Abstrakcja Abstrakcja i uogólnienia myśli zasadniczo różni się od abstrakcji i uogólnienia rzeczy. To nie jest dalszy ruch w tym samym kierunku, nie jest jego zamknięciem a początkiem nowego kierunku, przejścia do nowego, wyższego planu myśli.
Uwaga Uogólnienie własnych arytmetycznych operacji i myśli jest bardziej wyższe i nowe w porównaniu z uogólnieniem liczbowych cech przedmiotów w pojęciu arytmetycznym, ale nowe pojęcie , nowe uogólnienie powstaje nie inaczej tylko na podstawie poprzedniego.

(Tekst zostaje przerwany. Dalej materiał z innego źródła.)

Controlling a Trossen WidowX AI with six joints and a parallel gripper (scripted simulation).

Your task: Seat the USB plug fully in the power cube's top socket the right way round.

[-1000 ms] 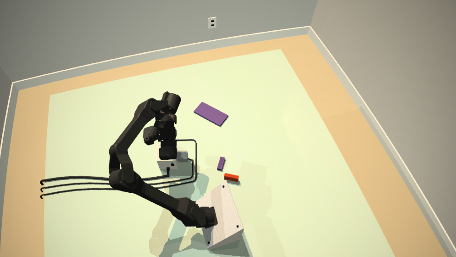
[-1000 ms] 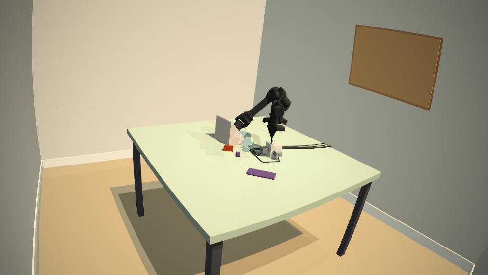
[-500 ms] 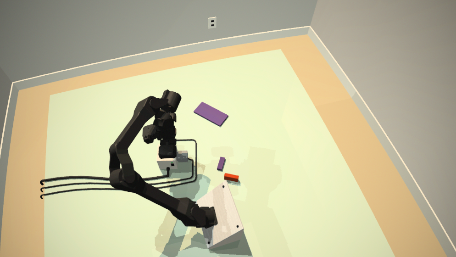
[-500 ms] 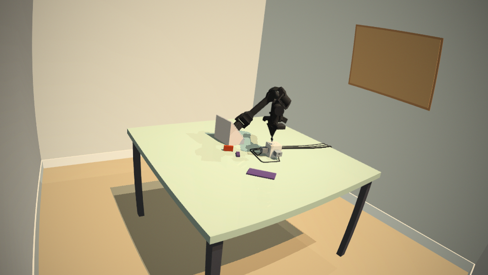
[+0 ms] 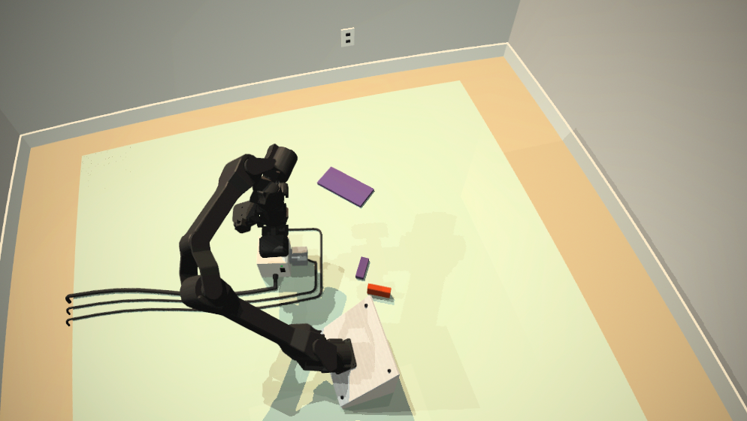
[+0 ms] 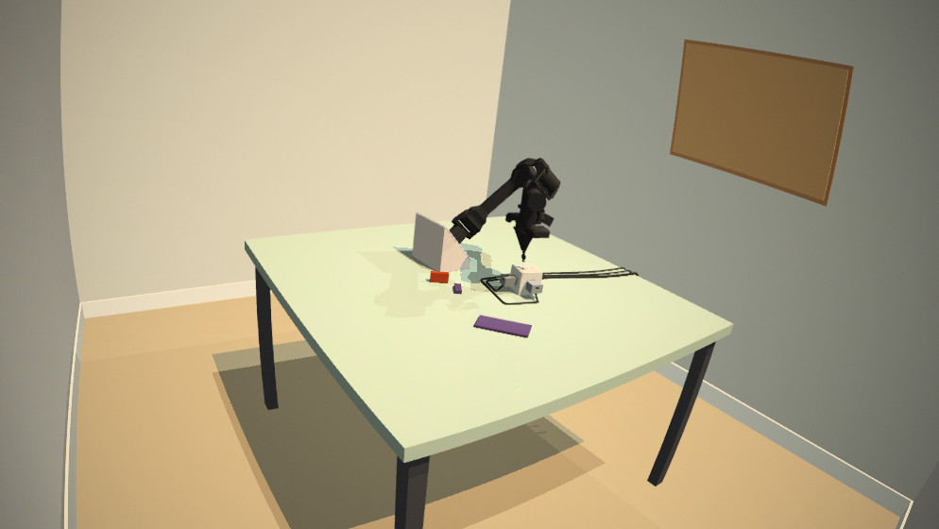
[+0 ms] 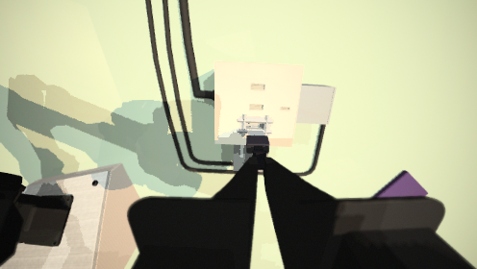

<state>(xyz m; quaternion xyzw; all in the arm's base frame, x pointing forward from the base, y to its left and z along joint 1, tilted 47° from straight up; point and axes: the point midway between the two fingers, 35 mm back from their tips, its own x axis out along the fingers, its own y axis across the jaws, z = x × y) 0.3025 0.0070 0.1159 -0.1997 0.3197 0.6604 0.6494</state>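
The black USB plug lies 2 cm below my gripper tip. From my gripper tip the other things lie so: orange block 14 cm behind, 21 cm to the right, 12 cm below; then USB socket 1 cm to the left, 7 cm below; then purple slab 21 cm ahead, 21 cm to the right, 13 cm below.
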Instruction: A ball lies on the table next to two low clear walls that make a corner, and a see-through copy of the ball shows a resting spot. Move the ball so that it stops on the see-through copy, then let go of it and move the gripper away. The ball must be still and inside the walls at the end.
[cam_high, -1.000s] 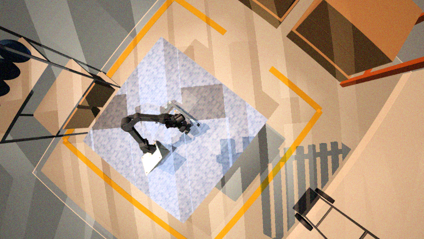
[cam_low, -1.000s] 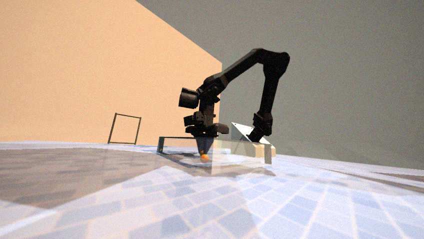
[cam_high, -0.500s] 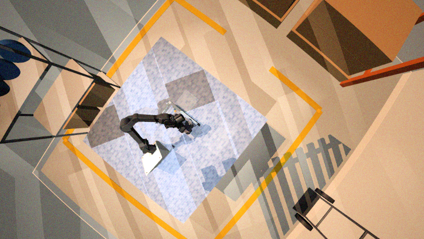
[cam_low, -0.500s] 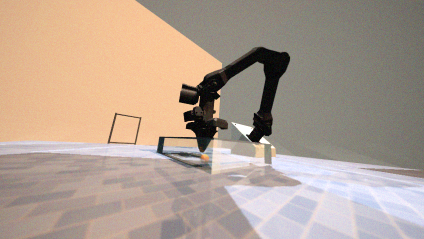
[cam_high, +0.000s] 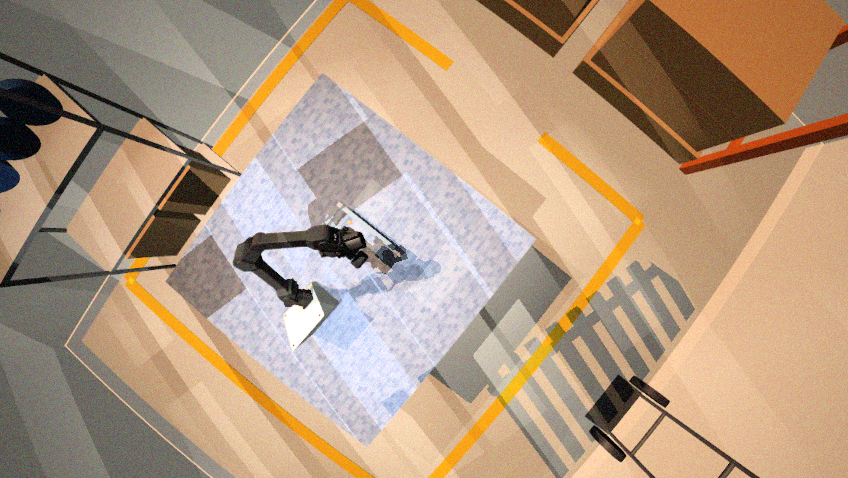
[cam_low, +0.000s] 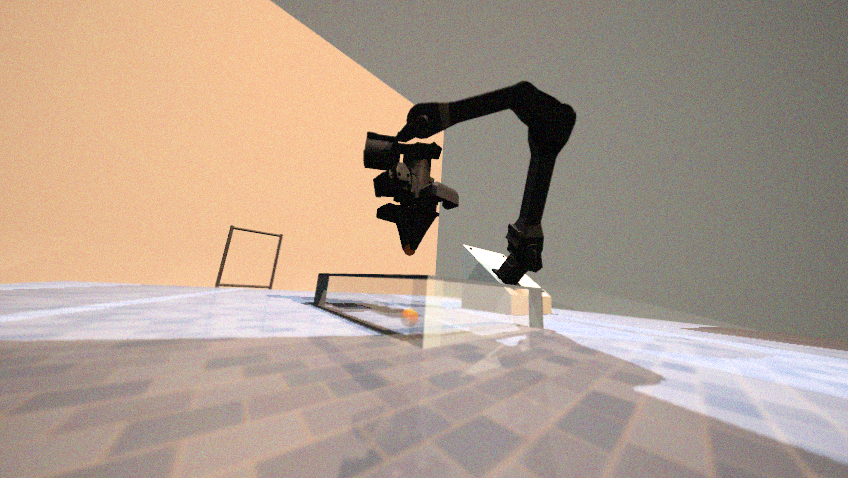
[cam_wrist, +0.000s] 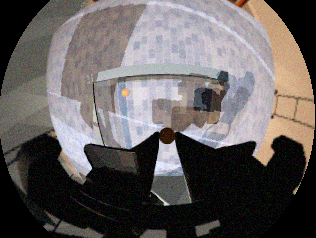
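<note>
Now: gripper tip 6 cm short of the see-through copy of ball, 10 cm to the right of it and 10 cm above it. The rest, counted from my gripper tip: orange ball: right at my gripper tip; clear wall: 10 cm ahead, 2 cm to the left, 8 cm below.
</note>
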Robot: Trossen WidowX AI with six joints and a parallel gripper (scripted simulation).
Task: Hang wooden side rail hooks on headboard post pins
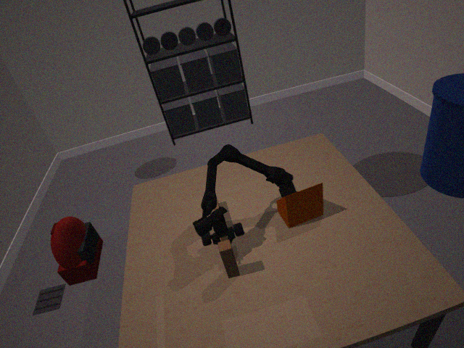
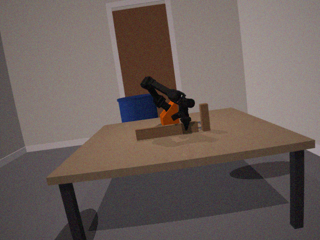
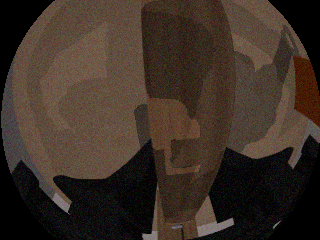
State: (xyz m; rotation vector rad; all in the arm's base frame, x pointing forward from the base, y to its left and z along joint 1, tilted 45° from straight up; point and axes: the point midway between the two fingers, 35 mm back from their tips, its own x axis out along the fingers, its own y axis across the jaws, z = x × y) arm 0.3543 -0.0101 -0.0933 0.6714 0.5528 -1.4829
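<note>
Right now my gripper tip is 130 mm to the right of the headboard post, 60 mm below it and 10 mm short of it.
</note>
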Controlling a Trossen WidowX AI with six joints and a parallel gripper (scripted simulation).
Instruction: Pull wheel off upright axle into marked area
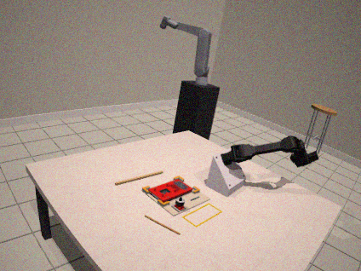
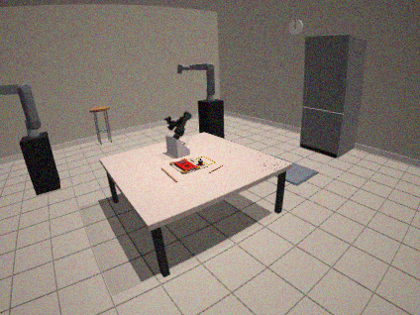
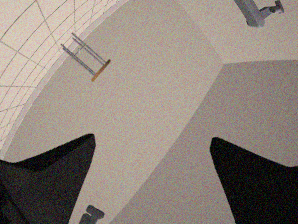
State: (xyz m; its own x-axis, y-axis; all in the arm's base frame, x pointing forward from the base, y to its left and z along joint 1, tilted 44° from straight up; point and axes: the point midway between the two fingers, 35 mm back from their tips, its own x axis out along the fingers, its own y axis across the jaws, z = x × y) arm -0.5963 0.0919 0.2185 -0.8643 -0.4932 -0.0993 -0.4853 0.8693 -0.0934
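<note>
Right now my gripper tip is 99 cm short of the hub, 16 cm to the left of it and 16 cm above it.
</note>
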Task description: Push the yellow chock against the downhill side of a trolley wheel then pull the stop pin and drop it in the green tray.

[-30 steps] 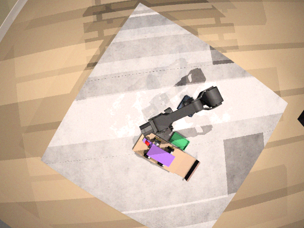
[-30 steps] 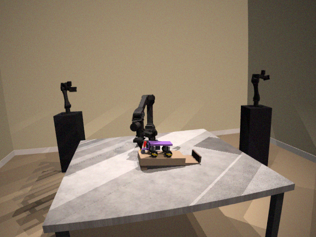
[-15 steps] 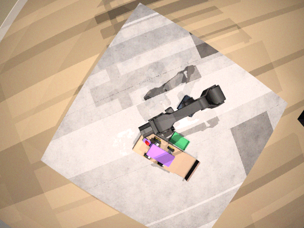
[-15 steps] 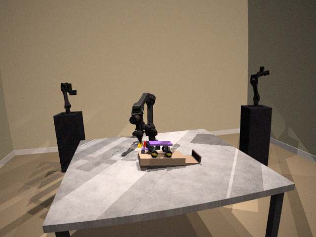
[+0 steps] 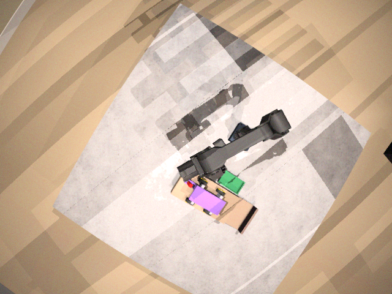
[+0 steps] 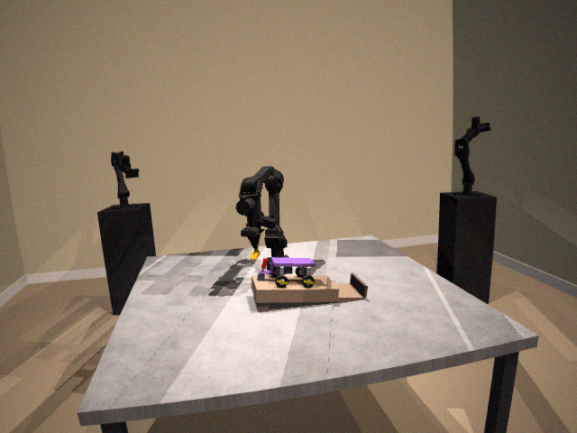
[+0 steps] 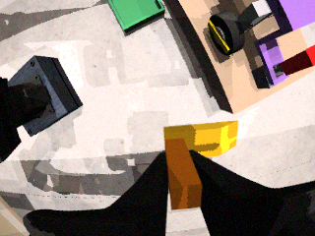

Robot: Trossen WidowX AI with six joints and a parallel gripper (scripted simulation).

To występuje, (przejawia się) bardzo wyraźnie w tych warunkach, okolicznościach zewnętrznych, ale równolegle z narastaniem algebraicznych uogólnień idzie, rozwija się swoboda operacji.
Wyzwolenie Wyzwolenie od pola liczbowego zachodzi inaczej niż wyzwolenie od zależności od pola wzrokowego. Wyjaśnienie narastania swobody w miarę wzrostu algebraicznych uogólnień zawiera się w możliwości odwrotnego ruchu od wyższego stopnia do niższego, zawartej w wyższym uogólnieniu: Niższa operacja rozpatrywana jest, analizowana jest jako szczególny przypadek wyższej.
Ponieważ Arytmetyczne pojęcia zachowywane są także wtedy gdy przyswajamy algebrę, to naturalnym jest zapytanie: Czym różni się, wyróżnia się pojęcie arytmetyczne dorastającego (adolescenta), który opanował algebrę od pojęcia ucznia (który nie opanował jej)?
Badanie Wygotskiego pokazuje Tym co stoi za pojęciem algebraicznym podawane jest jako przypadek indywidualny bardziej ogólnego pojęcia; tym że operacja z nim jest bardziej swobodna, ponieważ idzie od wzoru, formuły wspólnej, dlatego że on-wzór (formuła), jest niezależny od definiowanego, określonego wyrażenia arytmetycznego.
U ucznia To arytmetyczne pojęcie jest stopniem, etapem zamykającym. Za nim już nic nie stoi, nic nie ma. Dlatego ruch w planie tych pojęć w całości związany jest z warunkami arytmetycznej sytuacji, uczeń młodszy nie może stanąć nad tą sytuacją, dorastający już może. Tą możliwość zabezpiecza mu wyżej stojące pojęcie algebraiczne. Wygotski to zauważył badając przejście z systemu dziesiątkowego do drugiego, innego systemu zliczania. Dziecko wcześniej nauczy się działać w planie systemu dziesiątkowego, niż uświadomi sobie go, zgodnie z tym, dziecko nie opanowało systemu ale jest związany z nim.